During a recent planning meeting I found myself explaining my views on the difference between Information Assurance (IA) and Defensive Cyber Operations (DCO). This is something I do a lot, but it is worth doing because it is an important distinction. Knowing which you are pursuing ultimately determines what you do, the mindset and methodology you adopt and who in your organisation is accountable.

IA has been established and understood for some time and, until recently, it sufficed as an approach to achieving protection in cyberspace. IA is focused entirely on protecting information systems at an accredited baseline level. This extends to technical measures, both hardware and software but also extends to the physical security wrap around a system. Routinely these measures are built into procurement so that a base level is achieved at the beginning of a system’s lifecycle. This is then maintained through life with periodic reviews and frequent updates and patching.
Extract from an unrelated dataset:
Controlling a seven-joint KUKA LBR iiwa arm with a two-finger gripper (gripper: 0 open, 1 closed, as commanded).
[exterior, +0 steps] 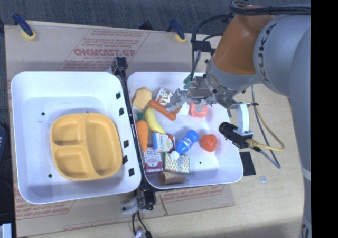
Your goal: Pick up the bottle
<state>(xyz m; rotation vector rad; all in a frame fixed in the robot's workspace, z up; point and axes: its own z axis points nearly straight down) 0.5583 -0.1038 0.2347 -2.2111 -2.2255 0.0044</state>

Both in analogy and literally it is making sure the door is locked and the intrusion alarm is on.

Until fairly recently IA was considered sufficient; if the accreditors ticked all the boxes on their inspection sheet then information was ‘safe’. There are benign occasions when this might be true, but in the majority of cases, and especially on deployed military operations, a completely different approach is required to raise the standard well above base level protection.

This delta is met by Defensive Cyber Operations. These are fundamentally different from IA in that they focus on mitigating operational risk by delivering Cyber Mission Assurance. This is not the domain of the accreditor, rather ownership sits squarely with leadership and their operations team.

DCO are proactive and draw on an offensive spirit; they are the antithesis of sitting in a locked house not knowing what threat lies outside. They are rooted in understanding and therefore begin with detailed and aggressive threat analysis so that the intent and capability of the adversary is understood. This should include actively hunting for adversary activity. Additional measures can then be taken to counter that threat. DCO are less worried about protecting individual systems and more concerned with operational resilience, so business continuity and rapid response and recovery become essential. Perhaps most importantly, DCO are not limited to protecting information on command and control systems. Their scope is much wider, essentially anything that could impact the mission must be considered. This includes platforms, Industrial Control Systems, supply chain systems and welfare communications irrespective of who owns them. Finally, under certain definitions, and with the correct authorities in place, DCO can include the ability to strike back at an adversary to stop, or even prevent, an attack.

Fundamentally protecting our businesses in cyberspace is about mindset. To do it well we must think more in terms of operational assurance and less about simple compliance.